Хороводом пошли они по кругу, каждый положив руки на бедра идущему перед ним, каждый восклицая и притопывая в такт музыке, отбивая, отбивая этот такт на ягодицах впереди идущего; закружили, закружили хороводом, хлопая гулко и все как один — двенадцать пар ладоней по двенадцати плотным задам. Двенадцать как один, двенадцать как один. «Я слышу, слышу, он идет». Темп музыки ускорился; быстрее затопали ноги, быстрей, быстрей забили ритм ладони. И тут мощный синтетический бас зарокотал, возвещая наступленье единения, финальное слиянье Двенадцати в Одно, в осуществленный, воплощенный Высший Организм. «Пей-гу-ляй-гу», — запел бас под ярые удары тамтамов:
Пей-гу-ляй-гу, веселись,
Друг-подруга, единись.
Слиться нас Господь зовет,
Обновиться нам дает.
— Пей-гу-ляй-гу, ве-се-лись, — подхватили пляшущие литургический запев, — друг-по-дру-га, е-ди-нись…

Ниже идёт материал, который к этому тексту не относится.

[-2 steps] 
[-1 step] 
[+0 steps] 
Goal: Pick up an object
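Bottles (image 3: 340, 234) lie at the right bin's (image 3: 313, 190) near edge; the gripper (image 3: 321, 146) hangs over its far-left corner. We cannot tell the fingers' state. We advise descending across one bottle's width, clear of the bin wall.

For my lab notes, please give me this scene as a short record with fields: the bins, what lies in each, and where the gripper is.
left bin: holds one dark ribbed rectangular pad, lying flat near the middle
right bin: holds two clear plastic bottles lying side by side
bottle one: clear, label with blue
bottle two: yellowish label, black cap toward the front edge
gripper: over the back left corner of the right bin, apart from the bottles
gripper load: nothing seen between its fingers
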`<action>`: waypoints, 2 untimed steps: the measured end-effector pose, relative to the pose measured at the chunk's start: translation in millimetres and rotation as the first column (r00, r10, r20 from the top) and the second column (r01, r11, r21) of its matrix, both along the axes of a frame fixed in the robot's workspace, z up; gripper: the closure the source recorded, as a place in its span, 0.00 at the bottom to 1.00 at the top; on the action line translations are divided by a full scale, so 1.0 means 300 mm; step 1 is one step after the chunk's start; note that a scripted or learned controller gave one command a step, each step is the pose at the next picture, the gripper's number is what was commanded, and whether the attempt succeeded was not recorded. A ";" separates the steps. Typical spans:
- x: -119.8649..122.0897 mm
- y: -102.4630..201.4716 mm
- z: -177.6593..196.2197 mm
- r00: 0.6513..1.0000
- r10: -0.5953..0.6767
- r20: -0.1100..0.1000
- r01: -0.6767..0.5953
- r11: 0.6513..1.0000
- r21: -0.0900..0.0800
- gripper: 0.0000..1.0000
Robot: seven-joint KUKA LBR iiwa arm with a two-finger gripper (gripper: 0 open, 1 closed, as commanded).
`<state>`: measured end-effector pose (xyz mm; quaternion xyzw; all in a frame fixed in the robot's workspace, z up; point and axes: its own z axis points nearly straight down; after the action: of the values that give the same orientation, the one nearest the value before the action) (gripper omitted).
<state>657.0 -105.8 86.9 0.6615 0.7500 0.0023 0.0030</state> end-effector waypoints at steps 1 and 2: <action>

Освещение начало медленно меркнуть, но в то же время теплеть, делаться краснее, рдяней, и вот уже они пляшут в вишневом сумраке Эмбрионария. «Пей-гу-ляй-гу…» В своем бутыльном, кровяного цвета мраке плясуны двигались вкруговую, отбивая, отбивая неустанно такт. «Ве-се-лись…» Затем хоровод дрогнул, распался, разделился, пары опустились на диваны, образующие внешнее кольцо вокруг стола и стульев. «Друг-по-друга…» Густо, нежно, задушевно ворковал могучий Голос; словно громадный негритянский голубь в красном сумраке благодетельно парил над лежащими теперь попарно плясунами.
Они стояли на крыше; Большой Генри только что проблаговестил одиннадцать. Ночь наступила тихая и теплая.
— Как дивно было! — сказала Фифи Брэдлоо, обращаясь к Бернарду. — Ну просто дивно!
Взгляд ее сиял восторгом, но в восторге этом не было ни следа волнения, возбуждения, ибо где полная удовлетворенность, там возбуждения уже нет. Восторг ее был тихим экстазом осуществленного слияния, покоем не пустоты, не серой сытости, а гармонии, жизненных энергий, приведенных в равновесие. Покой обогащенной, обновленной жизни. Ибо сходка единения не только взяла, но и дала, опустошила для того лишь, чтобы наполнить. Фифи всю, казалось, наполняло силами и совершенством; слияние для нее еще длилось.
— Ведь правда же, дивно? — не унималась она, устремив на Бернарда свои сверхъестественно сияющие глаза.
— Да, именно дивно, — солгал он, глядя в сторону; ее преображенное лицо было ему и обвинением, и насмешливым напоминанием о его собственной неслиянности. Бернард был сейчас все так же тоскливо отъединен от прочих, как и в начале сходки, еще даже горше обособлен, ибо опустошен, но не наполнен, сыт, но мертвой сытостью. Оторван и далек в то время, когда другие растворялись в Высшем Организме; одинок даже в объятиях Морганы, одинок, как еще никогда в жизни, и безнадежней прежнего замурован в себе. Из вишневого сумрака в мир обычных электрических огней Бернард вышел с чувством отчужденности, обратившимся в настоящую муку. Он был до крайности несчастен, и, возможно (в том обвиняло сиянье глаз Фифи), — возможно, по своей же собственной вине.